La première phase consiste à identifier la méta du patch en cours. Les tier lists restent utiles pour cela : elles indiquent quelles compositions seront populaires, donc contestées. Le but n’est pas de copier la tier list, mais de cartographier ce que la majorité des joueurs va jouer.
La deuxième phase est l’entraînement ciblé. Plutôt que de jouer des dizaines de parties en ranked sans objectif, chaque session devrait se concentrer sur un scénario précis :
- Forcer la composition principale pendant cinq parties pour affiner le positionnement et les seuils de reroll
- Jouer cinq parties en mode « flex pur » sans plan prédéfini, pour entraîner la lecture du board et la capacité de pivot
- Simuler un scénario de contestation en forçant le plan B dès le départ, même quand la composition principale est ouverte
La troisième phase est la revue des VODs. Les récapitulatifs d’événements sur la scène esport française montrent régulièrement que les joueurs récompensés maîtrisent l’adaptation, pas le spam d’une seule comp. Analyser comment un joueur a pivoté en demi-finale apporte plus qu’une heure de ladder.

Gérer la pression et le format de scoring en tournoi TFT
Les formats de tournoi varient, mais la plupart attribuent des points selon le classement à chaque partie. Un top 1 rapporte beaucoup, mais un top 4 régulier sur plusieurs parties peut suffire à atteindre la finale.
Cette réalité change la prise de risque. Sur le ladder, un joueur peut se permettre de « fast 8 » agressivement et finir huitième une partie sur trois, parce que le volume de parties compense. En tournoi, chaque huitième place pèse lourd. La régularité prime sur les coups d’éclat.
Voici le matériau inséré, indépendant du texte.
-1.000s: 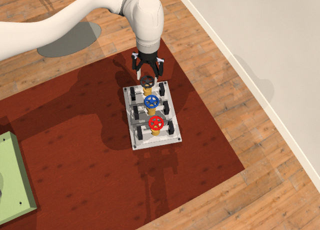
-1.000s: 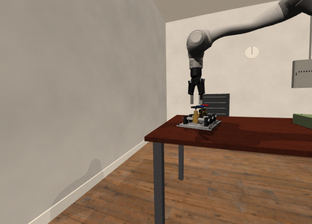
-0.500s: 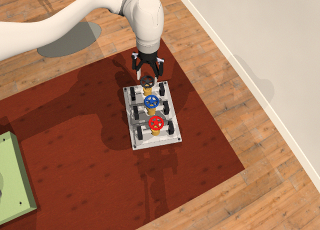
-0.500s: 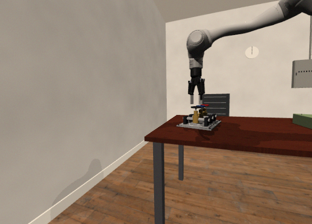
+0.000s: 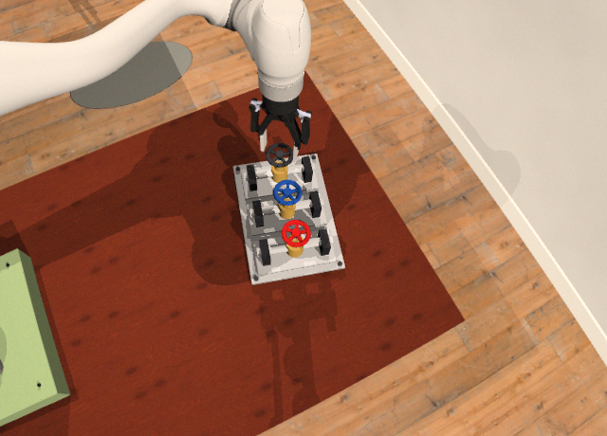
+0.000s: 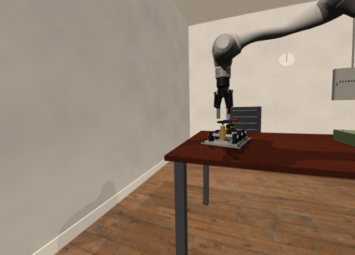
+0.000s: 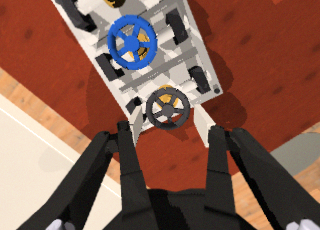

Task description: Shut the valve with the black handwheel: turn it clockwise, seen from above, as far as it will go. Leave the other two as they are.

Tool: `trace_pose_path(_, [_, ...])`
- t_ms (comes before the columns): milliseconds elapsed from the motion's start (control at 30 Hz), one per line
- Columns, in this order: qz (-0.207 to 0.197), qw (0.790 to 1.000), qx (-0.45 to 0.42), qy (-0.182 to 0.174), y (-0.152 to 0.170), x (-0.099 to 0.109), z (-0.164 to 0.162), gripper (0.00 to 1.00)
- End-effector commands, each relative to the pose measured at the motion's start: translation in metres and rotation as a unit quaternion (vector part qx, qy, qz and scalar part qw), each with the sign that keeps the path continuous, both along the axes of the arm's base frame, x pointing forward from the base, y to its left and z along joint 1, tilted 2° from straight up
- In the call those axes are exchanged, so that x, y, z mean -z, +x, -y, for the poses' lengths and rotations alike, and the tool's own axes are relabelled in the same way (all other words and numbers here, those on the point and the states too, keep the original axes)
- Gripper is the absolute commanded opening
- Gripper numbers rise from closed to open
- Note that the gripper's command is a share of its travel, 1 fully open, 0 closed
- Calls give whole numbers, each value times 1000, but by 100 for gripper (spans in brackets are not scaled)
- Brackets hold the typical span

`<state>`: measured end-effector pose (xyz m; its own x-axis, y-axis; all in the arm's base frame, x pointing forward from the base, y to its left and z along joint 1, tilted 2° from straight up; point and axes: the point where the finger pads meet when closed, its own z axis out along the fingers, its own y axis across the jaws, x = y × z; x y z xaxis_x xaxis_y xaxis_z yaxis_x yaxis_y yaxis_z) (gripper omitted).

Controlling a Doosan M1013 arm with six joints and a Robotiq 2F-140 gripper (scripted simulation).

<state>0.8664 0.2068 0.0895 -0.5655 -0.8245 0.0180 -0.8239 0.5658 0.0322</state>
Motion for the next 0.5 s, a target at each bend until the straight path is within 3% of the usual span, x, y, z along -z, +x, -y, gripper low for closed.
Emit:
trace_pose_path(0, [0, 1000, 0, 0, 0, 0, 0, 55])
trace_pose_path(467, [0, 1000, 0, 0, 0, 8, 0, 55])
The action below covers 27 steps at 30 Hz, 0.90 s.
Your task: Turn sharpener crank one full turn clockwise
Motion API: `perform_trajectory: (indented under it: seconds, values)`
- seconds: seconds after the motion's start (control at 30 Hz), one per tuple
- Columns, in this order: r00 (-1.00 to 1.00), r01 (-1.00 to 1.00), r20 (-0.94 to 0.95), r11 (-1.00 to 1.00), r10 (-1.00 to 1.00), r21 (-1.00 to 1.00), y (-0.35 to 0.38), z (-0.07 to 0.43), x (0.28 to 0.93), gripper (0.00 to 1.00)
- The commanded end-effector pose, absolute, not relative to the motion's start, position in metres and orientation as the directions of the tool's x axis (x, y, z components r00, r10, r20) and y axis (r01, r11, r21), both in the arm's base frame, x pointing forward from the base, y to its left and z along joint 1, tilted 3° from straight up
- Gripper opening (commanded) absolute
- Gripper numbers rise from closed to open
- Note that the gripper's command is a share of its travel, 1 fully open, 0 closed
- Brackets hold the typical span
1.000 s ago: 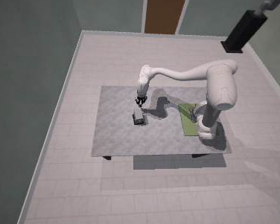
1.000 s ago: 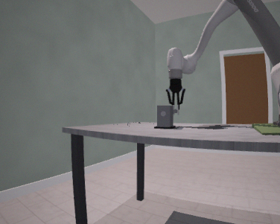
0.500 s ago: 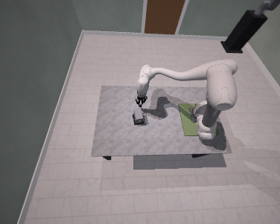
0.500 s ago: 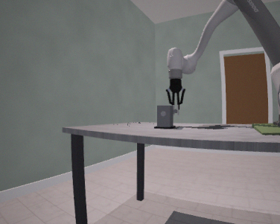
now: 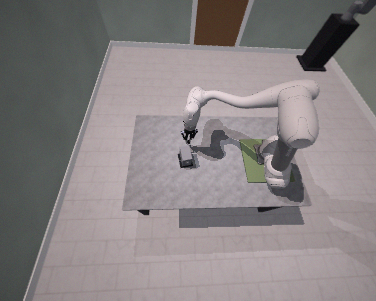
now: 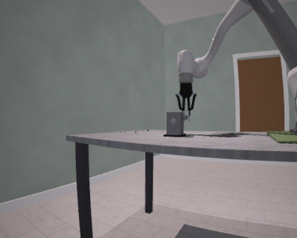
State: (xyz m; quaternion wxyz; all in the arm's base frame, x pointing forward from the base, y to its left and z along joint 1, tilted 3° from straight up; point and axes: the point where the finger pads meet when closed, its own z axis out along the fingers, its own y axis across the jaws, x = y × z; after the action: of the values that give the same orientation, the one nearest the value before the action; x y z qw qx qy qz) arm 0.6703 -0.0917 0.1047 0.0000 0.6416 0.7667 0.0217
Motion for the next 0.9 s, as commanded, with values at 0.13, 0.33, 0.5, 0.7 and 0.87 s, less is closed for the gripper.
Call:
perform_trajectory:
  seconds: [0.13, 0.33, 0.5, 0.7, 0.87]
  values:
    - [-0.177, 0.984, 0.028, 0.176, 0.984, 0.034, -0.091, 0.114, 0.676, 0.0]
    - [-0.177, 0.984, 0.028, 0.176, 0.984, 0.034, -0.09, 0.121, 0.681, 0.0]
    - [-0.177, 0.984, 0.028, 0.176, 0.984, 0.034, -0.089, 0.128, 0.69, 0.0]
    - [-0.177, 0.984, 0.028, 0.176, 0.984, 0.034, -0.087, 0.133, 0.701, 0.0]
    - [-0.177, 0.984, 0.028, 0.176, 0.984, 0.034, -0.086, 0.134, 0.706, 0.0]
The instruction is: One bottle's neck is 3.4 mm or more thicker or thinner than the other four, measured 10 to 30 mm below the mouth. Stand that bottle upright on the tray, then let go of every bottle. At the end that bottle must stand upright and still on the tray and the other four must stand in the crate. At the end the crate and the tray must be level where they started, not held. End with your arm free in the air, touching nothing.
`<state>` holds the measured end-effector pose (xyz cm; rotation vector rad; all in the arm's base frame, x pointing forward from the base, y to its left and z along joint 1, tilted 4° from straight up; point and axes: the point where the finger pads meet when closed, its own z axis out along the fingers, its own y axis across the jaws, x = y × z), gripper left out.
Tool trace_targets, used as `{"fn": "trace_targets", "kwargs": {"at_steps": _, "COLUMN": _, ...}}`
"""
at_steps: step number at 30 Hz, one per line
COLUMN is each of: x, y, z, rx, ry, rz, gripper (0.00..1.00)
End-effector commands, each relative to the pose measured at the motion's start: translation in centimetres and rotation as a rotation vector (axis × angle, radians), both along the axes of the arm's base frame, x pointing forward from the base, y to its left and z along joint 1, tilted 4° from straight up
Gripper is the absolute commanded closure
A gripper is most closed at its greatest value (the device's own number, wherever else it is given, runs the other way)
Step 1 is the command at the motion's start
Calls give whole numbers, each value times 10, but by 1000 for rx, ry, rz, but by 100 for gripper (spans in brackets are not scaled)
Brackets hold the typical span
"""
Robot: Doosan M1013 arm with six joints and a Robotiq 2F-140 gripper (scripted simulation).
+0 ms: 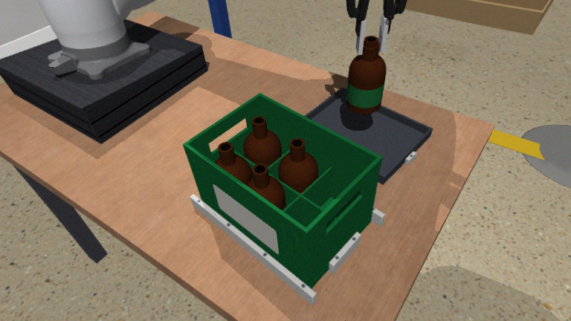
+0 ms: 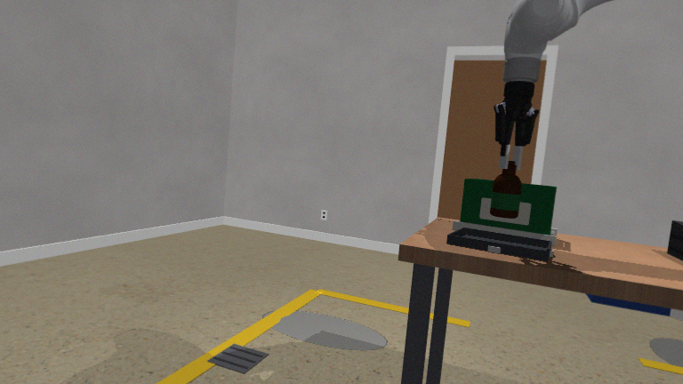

Adapter sa line-up à cette contrainte signifie inclure au moins une ligne de jeu « safe » qui garantit un top 4 dans la majorité des scénarios, quitte à sacrifier le potentiel de top 1. Les joueurs qui construisent leur line-up uniquement autour de compositions à haut plafond mais à plancher bas prennent un risque disproportionné sur un format court.
La préparation d’une line-up TFT solide pour un tournoi en 2026 se résume à un équilibre entre maîtrise technique de deux ou trois compositions, discipline de scouting, et acceptation que le top 4 constant vaut plus qu’un top 1 isolé suivi de trois éliminations précoces.